Given the vectors below, find the scalar triple product \( \mathbf{u} \cdot(\mathbf{v} \times \mathbf{w}) \) \( \begin{array}{l}\mathbf{u}=[0,-5,3] \\ \mathbf{v}=[0,-9,2] \\ \mathbf{w}=[6,-3,8] \\ \mathbf{u} \cdot(\mathbf{v} \times \mathbf{w})=\text { Ex: } 5\end{array} \)

To find the scalar triple product \( \mathbf{u} \cdot(\mathbf{v} \times \mathbf{w}) \), we first need to compute the cross product \( \mathbf{v} \times \mathbf{w} \).
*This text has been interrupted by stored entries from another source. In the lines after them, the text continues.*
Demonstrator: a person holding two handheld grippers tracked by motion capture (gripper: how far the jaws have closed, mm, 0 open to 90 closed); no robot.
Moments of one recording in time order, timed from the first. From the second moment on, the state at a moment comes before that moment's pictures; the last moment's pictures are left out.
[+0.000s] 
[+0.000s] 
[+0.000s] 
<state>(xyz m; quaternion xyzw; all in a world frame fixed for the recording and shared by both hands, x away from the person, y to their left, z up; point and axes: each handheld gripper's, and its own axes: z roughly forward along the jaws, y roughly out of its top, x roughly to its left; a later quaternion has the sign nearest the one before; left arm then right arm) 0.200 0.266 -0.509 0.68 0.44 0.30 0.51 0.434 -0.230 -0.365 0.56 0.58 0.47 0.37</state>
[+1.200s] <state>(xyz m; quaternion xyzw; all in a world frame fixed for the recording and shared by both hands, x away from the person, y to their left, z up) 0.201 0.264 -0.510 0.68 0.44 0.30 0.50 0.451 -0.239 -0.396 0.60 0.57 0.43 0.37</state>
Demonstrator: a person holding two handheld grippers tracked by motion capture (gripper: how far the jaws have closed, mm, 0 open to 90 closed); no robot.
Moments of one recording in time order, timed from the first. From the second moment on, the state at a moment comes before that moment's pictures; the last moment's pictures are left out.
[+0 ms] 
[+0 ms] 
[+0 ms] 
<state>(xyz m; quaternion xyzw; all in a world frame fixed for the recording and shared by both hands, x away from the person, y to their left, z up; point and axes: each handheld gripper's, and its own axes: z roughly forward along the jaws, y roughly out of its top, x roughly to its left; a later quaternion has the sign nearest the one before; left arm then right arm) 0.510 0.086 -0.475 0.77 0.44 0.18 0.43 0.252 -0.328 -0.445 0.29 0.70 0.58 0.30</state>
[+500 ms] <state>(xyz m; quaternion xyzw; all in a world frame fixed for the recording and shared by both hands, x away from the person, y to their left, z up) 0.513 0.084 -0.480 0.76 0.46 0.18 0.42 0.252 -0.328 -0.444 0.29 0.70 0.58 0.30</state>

Let's calculate \( \mathbf{v} \times \mathbf{w} \): \[ \mathbf{v} = \begin{bmatrix} 0 \\ -9 \\ 2 \end{bmatrix}, \quad \mathbf{w} = \begin{bmatrix} 6 \\ -3 \\ 8 \end{bmatrix} \] Using the determinant of a matrix to find the cross product, we get: \[ \mathbf{v} \times \mathbf{w} = \begin{vmatrix} \mathbf{i} & \mathbf{j} & \mathbf{k} \\ 0 & -9 & 2 \\ 6 & -3 & 8 \end{vmatrix} \] Calculating this determinant, we find: \[ = \mathbf{i} \begin{vmatrix} -9 & 2 \\ -3 & 8 \end{vmatrix} - \mathbf{j} \begin{vmatrix} 0 & 2 \\ 6 & 8 \end{vmatrix} + \mathbf{k} \begin{vmatrix} 0 & -9 \\ 6 & -3 \end{vmatrix} \] Calculating each 2x2 determinant: 1. \(\begin{vmatrix} -9 & 2 \\ -3 & 8 \end{vmatrix} = (-9)(8) - (2)(-3) = -72 + 6 = -66\) 2. \(\begin{vmatrix} 0 & 2 \\ 6 & 8 \end{vmatrix} = (0)(8) - (2)(6) = 0 - 12 = -12\) 3. \(\begin{vmatrix} 0 & -9 \\ 6 & -3 \end{vmatrix} = (0)(-3) - (-9)(6) = 0 + 54 = 54\) Now, substituting back into the cross product: \[ \mathbf{v} \times \mathbf{w} = -66 \mathbf{i} + 12 \mathbf{j} + 54 \mathbf{k} = \begin{bmatrix} -66 \\ 12 \\ 54 \end{bmatrix} \] Next, compute \( \mathbf{u} \cdot (\mathbf{v} \times \mathbf{w}) \): \[ \mathbf{u} = \begin{bmatrix} 0 \\ -5 \\ 3 \end{bmatrix} \] Perform the dot product: \[ \mathbf{u} \cdot (\mathbf{v} \times \mathbf{w}) = \begin{bmatrix} 0 \\ -5 \\ 3 \end{bmatrix} \cdot \begin{bmatrix} -66 \\ 12 \\ 54 \end{bmatrix} = (0)(-66) + (-5)(12) + (3)(54) \] Calculating this: \[ = 0 - 60 + 162 = 102 \] Therefore, the scalar triple product \( \mathbf{u} \cdot(\mathbf{v} \times \mathbf{w}) \) is: \[ \boxed{102} \]